Pulei de pé. Queria derrubá-la. Mas, anotei mentalmente: “A mão dela disparou e ele sentiu uma dor aguda debaixo dos olhos e pulou de pé.”
Resmungando xingamentos, sentei-me de novo, lançando olhares de soslaio hostis à audiência estupefata. A garota tinha desaparecido na multidão.

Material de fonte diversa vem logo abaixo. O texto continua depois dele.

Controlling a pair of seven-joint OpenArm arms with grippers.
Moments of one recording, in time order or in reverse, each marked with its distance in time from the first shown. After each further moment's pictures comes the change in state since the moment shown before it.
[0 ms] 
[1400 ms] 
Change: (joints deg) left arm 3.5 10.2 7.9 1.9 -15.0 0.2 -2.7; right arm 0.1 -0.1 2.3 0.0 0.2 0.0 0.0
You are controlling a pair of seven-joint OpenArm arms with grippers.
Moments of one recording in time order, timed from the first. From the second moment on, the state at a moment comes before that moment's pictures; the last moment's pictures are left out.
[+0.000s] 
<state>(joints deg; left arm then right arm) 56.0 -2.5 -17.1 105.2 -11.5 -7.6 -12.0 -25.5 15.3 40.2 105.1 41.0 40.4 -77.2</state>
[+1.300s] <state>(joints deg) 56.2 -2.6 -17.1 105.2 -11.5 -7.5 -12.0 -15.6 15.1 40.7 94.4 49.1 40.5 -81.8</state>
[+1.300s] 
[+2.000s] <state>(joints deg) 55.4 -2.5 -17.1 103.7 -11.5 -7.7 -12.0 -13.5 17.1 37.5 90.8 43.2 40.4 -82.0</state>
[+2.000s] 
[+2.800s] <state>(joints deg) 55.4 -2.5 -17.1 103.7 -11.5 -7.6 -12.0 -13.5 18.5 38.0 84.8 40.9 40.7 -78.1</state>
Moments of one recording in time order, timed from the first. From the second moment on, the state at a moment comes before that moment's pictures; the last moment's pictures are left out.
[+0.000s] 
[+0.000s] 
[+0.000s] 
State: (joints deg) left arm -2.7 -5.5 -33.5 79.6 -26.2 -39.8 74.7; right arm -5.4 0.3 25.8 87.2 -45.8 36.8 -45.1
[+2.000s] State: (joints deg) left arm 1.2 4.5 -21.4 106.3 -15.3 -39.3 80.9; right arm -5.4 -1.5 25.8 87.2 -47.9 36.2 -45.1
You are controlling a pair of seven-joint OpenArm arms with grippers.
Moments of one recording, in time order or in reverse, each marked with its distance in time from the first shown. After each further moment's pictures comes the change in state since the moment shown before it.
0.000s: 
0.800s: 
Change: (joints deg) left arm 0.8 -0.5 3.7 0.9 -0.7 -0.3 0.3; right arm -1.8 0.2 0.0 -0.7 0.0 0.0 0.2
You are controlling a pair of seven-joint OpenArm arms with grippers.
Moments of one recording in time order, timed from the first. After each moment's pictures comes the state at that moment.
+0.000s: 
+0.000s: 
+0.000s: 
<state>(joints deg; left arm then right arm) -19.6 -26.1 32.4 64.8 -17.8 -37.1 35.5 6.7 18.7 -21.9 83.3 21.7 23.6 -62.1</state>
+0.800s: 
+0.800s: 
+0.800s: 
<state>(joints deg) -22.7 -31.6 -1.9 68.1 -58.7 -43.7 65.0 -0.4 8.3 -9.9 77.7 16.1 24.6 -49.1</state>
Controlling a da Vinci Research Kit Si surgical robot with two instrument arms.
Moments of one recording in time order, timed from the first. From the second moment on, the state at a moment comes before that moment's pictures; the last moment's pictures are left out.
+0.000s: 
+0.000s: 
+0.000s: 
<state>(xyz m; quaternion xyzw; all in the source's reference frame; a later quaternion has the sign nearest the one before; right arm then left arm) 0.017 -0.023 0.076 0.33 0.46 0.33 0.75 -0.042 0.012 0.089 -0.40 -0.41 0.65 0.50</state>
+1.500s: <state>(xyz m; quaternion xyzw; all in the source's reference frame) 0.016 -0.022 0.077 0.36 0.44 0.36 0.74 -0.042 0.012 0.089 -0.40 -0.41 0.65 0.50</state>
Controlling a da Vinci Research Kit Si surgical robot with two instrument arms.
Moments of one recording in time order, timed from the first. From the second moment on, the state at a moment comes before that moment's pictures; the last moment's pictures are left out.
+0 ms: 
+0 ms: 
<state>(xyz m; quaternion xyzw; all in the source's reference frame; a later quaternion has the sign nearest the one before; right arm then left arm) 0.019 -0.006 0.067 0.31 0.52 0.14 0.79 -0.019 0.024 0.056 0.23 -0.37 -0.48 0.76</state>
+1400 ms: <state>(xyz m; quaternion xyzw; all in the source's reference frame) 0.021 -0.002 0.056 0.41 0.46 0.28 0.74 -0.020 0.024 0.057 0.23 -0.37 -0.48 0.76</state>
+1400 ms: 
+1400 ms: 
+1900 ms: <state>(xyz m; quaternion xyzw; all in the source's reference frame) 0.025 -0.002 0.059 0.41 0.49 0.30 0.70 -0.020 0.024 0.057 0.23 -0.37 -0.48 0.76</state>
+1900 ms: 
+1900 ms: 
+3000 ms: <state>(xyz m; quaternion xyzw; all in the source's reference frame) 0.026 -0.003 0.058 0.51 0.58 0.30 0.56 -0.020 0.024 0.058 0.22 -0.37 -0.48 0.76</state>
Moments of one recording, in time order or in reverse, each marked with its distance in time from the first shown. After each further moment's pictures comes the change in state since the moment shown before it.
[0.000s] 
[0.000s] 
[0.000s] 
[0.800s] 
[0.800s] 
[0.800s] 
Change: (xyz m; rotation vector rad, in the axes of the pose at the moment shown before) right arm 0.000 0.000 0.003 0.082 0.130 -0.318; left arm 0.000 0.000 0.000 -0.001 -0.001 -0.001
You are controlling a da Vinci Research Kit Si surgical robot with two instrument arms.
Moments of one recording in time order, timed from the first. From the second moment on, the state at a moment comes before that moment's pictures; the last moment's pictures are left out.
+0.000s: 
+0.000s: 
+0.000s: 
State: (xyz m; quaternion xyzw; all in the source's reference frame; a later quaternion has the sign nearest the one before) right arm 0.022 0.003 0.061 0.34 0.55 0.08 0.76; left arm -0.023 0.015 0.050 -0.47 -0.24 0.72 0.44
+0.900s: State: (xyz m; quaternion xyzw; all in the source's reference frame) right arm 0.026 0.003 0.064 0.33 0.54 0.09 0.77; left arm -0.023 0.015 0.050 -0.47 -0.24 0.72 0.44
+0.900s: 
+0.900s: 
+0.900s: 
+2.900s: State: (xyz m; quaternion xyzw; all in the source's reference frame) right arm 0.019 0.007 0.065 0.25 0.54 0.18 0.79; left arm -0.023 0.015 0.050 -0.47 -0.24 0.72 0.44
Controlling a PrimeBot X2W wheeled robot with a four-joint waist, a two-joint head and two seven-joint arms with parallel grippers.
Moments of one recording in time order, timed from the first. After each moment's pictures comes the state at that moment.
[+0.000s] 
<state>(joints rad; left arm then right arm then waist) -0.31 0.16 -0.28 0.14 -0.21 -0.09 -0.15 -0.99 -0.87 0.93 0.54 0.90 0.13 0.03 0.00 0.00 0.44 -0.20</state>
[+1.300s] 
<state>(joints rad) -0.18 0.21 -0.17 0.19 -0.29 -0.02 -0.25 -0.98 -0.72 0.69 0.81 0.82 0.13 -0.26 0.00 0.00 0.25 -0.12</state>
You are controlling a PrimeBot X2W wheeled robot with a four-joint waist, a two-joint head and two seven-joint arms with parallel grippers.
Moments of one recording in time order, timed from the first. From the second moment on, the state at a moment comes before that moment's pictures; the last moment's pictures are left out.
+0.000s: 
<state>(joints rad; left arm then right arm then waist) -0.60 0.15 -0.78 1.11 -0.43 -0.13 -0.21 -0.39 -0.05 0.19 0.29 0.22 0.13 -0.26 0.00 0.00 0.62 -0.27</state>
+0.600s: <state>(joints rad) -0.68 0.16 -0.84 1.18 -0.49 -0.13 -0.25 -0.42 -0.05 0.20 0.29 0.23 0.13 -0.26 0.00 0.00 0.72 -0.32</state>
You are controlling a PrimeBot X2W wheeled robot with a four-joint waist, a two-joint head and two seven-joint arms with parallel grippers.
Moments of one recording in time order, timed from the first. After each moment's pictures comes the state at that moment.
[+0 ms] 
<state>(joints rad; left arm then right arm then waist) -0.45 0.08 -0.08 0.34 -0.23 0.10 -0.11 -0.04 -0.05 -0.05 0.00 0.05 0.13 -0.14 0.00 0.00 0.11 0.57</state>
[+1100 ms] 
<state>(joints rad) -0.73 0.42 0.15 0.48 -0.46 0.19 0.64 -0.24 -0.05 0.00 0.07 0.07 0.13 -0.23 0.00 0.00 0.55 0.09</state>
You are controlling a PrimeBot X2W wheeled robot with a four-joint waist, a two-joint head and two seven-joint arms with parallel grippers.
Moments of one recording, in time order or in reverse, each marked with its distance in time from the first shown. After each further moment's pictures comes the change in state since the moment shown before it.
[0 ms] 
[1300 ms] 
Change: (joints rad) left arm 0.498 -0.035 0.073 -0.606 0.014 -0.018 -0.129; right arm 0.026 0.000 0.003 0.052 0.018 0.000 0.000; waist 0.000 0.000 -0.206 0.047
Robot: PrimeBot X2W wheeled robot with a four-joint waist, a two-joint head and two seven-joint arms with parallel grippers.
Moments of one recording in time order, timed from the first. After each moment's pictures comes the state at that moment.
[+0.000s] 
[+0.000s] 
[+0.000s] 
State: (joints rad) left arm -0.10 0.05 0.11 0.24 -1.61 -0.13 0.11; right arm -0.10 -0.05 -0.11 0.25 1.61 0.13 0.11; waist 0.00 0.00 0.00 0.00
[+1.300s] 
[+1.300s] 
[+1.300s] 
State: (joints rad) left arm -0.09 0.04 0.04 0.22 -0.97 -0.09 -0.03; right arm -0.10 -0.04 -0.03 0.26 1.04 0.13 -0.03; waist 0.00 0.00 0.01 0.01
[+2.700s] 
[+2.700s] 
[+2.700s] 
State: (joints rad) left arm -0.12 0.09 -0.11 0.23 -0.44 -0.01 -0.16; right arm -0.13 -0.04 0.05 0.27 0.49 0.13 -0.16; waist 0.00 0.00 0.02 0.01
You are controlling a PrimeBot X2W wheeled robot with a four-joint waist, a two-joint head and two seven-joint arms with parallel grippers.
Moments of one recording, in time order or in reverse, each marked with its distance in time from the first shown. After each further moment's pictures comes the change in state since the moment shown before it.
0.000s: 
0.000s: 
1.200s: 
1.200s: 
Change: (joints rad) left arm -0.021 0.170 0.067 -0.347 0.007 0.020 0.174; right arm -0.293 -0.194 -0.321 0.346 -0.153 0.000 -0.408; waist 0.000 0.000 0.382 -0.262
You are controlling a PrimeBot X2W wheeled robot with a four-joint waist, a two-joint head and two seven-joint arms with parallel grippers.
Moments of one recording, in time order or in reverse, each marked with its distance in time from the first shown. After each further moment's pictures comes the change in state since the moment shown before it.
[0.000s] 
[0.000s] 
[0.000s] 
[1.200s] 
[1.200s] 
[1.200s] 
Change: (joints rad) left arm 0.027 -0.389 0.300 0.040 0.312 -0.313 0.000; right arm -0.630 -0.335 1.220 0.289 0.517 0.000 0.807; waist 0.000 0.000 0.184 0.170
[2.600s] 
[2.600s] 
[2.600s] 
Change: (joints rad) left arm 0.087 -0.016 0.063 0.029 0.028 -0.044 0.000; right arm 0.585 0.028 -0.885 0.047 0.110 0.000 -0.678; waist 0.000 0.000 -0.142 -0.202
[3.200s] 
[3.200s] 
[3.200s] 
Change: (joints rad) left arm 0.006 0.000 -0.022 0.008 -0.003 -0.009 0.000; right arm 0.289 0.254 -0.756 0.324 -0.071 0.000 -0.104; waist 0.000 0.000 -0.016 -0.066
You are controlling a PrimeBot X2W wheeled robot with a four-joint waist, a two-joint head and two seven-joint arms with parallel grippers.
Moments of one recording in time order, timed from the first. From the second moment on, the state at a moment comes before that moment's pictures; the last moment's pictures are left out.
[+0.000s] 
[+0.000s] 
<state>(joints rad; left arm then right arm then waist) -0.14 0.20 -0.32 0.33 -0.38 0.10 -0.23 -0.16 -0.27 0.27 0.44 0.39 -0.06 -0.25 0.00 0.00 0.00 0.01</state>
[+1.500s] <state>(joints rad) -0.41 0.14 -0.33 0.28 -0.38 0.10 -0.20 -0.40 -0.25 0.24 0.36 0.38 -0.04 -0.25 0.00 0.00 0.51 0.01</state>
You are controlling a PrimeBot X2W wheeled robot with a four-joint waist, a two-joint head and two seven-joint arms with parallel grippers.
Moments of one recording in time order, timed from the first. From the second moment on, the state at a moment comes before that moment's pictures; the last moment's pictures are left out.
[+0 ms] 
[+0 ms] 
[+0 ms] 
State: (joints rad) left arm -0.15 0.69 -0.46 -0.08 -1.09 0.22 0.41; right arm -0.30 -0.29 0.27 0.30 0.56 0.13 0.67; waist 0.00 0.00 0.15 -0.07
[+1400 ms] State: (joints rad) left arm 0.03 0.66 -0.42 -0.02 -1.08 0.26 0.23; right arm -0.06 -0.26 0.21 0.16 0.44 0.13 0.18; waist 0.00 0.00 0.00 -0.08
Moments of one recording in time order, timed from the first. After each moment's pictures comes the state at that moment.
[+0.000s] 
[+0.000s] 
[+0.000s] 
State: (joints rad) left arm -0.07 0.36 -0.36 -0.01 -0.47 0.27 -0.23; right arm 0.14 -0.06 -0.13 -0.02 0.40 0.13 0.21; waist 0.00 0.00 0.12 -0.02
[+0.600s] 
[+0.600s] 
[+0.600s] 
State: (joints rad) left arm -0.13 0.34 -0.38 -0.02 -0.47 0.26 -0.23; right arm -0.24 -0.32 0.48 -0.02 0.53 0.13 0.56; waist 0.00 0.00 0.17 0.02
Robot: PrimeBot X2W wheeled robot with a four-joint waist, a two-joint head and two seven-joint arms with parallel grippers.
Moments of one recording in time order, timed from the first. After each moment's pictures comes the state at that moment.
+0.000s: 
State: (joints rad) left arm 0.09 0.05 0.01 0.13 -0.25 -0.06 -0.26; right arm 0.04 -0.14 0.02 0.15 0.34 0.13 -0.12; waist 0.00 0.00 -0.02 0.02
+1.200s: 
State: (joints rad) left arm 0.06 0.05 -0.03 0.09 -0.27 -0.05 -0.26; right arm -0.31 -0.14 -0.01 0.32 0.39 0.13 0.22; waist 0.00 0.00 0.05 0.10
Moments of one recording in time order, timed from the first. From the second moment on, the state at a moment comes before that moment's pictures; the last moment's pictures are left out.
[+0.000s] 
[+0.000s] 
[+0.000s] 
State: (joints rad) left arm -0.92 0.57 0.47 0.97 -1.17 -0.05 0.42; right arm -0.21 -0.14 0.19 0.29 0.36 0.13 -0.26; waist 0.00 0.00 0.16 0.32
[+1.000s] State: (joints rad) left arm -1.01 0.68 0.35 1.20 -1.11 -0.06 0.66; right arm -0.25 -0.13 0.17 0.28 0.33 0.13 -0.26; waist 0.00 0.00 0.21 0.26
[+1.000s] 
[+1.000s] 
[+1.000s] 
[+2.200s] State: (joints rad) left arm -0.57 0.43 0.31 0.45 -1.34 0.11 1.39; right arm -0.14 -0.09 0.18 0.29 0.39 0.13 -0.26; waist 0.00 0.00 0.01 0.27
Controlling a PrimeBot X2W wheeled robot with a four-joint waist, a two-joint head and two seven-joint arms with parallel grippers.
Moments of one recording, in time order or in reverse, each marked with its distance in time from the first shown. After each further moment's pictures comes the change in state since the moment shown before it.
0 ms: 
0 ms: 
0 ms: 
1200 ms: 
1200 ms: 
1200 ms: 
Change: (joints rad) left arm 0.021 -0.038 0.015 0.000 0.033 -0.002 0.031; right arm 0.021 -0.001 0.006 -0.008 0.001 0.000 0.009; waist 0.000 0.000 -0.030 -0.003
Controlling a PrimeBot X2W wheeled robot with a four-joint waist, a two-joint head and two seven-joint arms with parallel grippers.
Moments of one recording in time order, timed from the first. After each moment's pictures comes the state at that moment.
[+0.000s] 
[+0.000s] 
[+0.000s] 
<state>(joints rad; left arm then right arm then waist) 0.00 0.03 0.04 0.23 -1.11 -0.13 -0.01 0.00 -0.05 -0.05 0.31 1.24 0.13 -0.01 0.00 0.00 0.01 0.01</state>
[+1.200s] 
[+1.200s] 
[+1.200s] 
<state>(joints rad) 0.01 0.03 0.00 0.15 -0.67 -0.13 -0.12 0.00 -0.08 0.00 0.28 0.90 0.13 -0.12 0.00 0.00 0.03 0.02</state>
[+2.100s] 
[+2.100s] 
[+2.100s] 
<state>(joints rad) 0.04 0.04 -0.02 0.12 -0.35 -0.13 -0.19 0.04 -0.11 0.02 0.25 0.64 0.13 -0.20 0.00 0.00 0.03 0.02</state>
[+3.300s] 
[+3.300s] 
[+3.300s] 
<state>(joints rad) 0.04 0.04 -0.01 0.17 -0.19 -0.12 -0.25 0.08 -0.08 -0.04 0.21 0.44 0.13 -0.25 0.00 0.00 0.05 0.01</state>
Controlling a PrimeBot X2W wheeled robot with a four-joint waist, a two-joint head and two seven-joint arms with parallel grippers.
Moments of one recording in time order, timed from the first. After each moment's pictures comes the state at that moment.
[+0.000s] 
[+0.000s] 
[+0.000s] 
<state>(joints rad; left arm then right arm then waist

Subitamente pensei em Nietzsche e Cabell e Nathan e Lewis e Anderson e muitos mais. Que se dane Nietzsche. Que se dane o grande Mencken. Dane-se Cabell. Dane-se o danado bando. Eu devia ter feito a megera em pedaços. Qual é o problema de minhas mãos? Dane-se meu pai. Dane-se minha mãe. Que eu mesmo me dane. Por que não bati nela? Por que não lhe dei um trambolhão? Seja duro — Ah, Nietzsche, vá embora, sim? Pelo amor de Deus, me deixe em paz por um minuto. Conceitos do bem e do mal são apenas meios para atingir um fim. Tudo o que é bom emana da força, do poder, da saúde, da felicidade e da venerabilidade. O que quer dizer com venerabilidade? Não temor. Não, ele quer dizer cheio de respeito. Eu devia tê-la matado. Jurgen é de fato um sujeito monstruosamente esperto. Pelo menos ela pensou que eu era um professor. Eu devia tê-la chamado de pusilânime ou ignorante, pelo menos. A definição de um homem educado por Everett Dean Martin é bem correta. A igualdade sexual deveria continuar — mas que diabo eu poderia fazer? Nietzsche diz que no fundo os sexos são antagônicos. Gostaria de botar minhas mãos sobre ela durante dois minutos. Devia estar em casa. Preciso escrever setecentas palavras e ler cinquenta páginas.